Highlights & Insights¶
- The multidimensional annotation scheme (particularly the distinction of ambiguous and violence/unacceptable) is closer to real-world content moderation requirements than simple binary classification.
- It reveals that fine-tuning small models in language-specific content moderation can significantly outperform large-scale general LLMs.
- The dataset intentionally covers LGBTQ+ content, avoiding systematic omission of such narratives.
Limitations & Future Work¶
- Samples in the violence and socially unacceptable categories are extremely sparse (\(< 1\%\)), making it difficult for models to learn.
- It features sentence-level annotation only, lacking document-level context.

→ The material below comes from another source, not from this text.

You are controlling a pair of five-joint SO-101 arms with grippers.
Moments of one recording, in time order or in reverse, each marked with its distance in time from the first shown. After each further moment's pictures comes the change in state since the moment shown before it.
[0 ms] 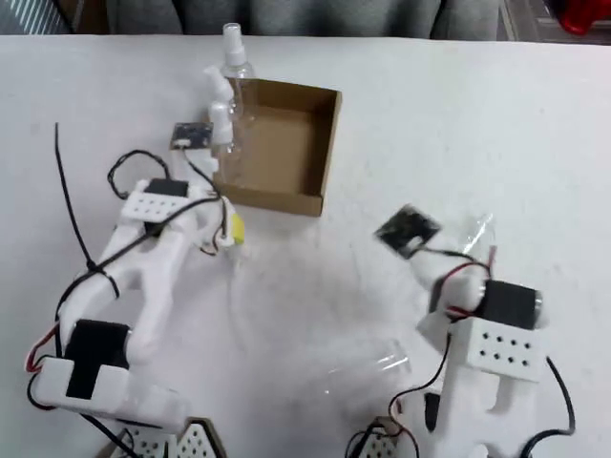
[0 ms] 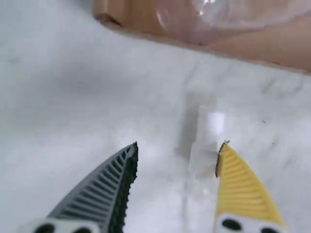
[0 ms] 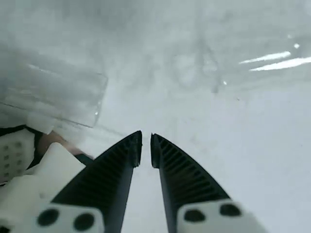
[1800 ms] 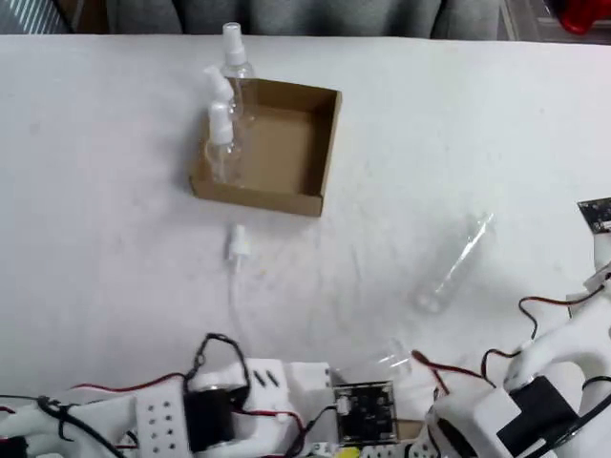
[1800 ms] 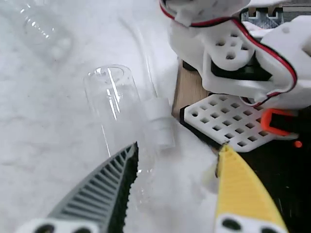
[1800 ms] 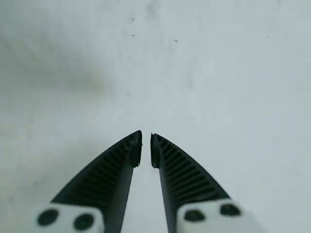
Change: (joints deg) left arm 71.1 -64.8 42.5 -3.8 -20.3; right arm 45.5 44.7 -20.0 -34.5 4.7
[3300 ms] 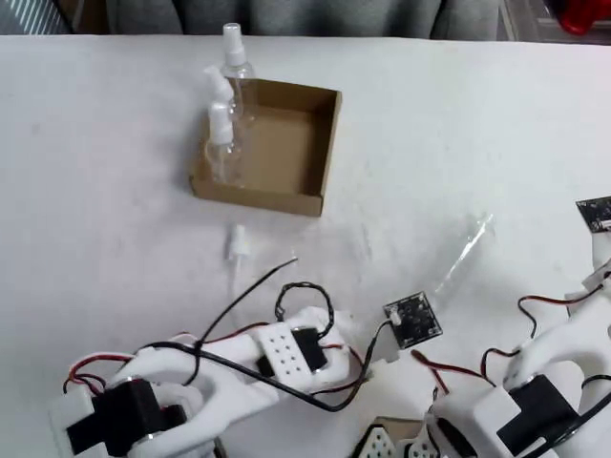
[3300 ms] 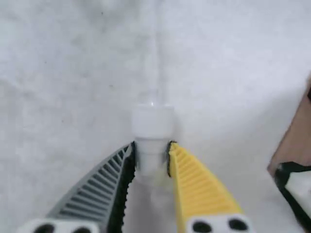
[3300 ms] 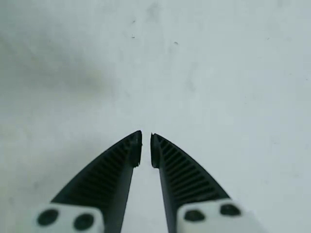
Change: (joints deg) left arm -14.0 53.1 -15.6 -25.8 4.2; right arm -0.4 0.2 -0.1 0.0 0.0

- It is limited to Polish; while the methodology is transferable, the data itself is not directly applicable to other languages.
- Inter-annotator variation (HLV) remains high on the ambiguous category.
Related Work & Insights¶
- vs Jigsaw/BeaverTails: English-centric + binary classification, while forePLay provides Polish + 5-class classification.
- vs CENSORCHAT: Designed for dialog system monitoring, whereas forePLay is tailored for text content detection.
- vs Llama Guard: General safety classifiers, whereas this work proves that language-specific models are superior in non-English scenarios.
Rating¶
- Novelty: ⭐⭐⭐⭐ The first Polish erotic content detection dataset with a distinctive annotation scheme.
- Experimental Thoroughness: ⭐⭐⭐⭐ Comprehensive comparison among encoders, LLMs, open-source, and closed-source models.
- Writing Quality: ⭐⭐⭐⭐ Detailed annotation pipeline description and thorough ethical considerations.
- Value: ⭐⭐⭐ Directly useful for the Polish NLP community, though the cross-lingual transferability of the method is general.